Problem description: Below are the records. Reproduce the line that contains "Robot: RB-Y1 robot" and every line after it to the end, exactly and alone.

Material for the task:
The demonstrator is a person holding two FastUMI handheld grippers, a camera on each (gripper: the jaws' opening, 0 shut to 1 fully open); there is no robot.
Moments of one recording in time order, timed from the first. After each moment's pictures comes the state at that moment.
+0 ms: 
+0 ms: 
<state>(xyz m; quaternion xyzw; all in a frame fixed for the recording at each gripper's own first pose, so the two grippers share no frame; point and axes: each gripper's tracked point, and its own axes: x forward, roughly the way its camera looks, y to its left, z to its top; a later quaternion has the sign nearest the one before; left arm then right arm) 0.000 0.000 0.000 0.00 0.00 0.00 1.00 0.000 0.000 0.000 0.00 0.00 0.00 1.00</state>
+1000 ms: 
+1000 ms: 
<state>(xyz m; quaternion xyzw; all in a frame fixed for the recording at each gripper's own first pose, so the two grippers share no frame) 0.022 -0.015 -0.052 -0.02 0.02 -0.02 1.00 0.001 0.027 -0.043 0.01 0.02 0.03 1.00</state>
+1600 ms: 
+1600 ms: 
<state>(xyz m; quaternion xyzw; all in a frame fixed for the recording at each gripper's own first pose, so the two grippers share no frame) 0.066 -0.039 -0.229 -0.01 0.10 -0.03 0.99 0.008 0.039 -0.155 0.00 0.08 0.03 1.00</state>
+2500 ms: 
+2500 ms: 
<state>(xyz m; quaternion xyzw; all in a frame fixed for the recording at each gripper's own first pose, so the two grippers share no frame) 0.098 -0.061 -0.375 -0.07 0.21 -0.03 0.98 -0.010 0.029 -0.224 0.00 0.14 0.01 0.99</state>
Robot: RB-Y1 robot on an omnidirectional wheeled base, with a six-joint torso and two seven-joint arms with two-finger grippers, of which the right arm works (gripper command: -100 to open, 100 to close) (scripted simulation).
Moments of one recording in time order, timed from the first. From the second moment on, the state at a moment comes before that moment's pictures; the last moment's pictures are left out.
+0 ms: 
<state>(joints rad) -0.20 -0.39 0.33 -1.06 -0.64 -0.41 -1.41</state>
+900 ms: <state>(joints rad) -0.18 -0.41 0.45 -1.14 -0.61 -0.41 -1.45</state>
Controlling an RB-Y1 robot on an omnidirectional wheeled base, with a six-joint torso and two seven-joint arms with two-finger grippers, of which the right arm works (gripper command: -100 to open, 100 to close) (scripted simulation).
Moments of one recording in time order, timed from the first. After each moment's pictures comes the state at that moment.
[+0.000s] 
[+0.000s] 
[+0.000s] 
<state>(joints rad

Exercise output:
Robot: RB-Y1 robot on an omnidirectional wheeled base, with a six-joint torso and two seven-joint arms with two-finger grippers, of which the right arm works (gripper command: -100 to open, 100 to close) (scripted simulation).
Moments of one recording in time order, timed from the first. From the second moment on, the state at a moment comes before that moment's pictures; the last moment's pictures are left out.
+0 ms: 
<state>(joints rad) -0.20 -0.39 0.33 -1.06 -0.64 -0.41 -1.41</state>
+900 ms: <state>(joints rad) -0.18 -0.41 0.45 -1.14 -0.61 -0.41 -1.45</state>
Controlling an RB-Y1 robot on an omnidirectional wheeled base, with a six-joint torso and two seven-joint arms with two-finger grippers, of which the right arm works (gripper command: -100 to open, 100 to close) (scripted simulation).
Moments of one recording in time order, timed from the first. After each moment's pictures comes the state at that moment.
[+0.000s] 
[+0.000s] 
[+0.000s] 
<state>(joints rad

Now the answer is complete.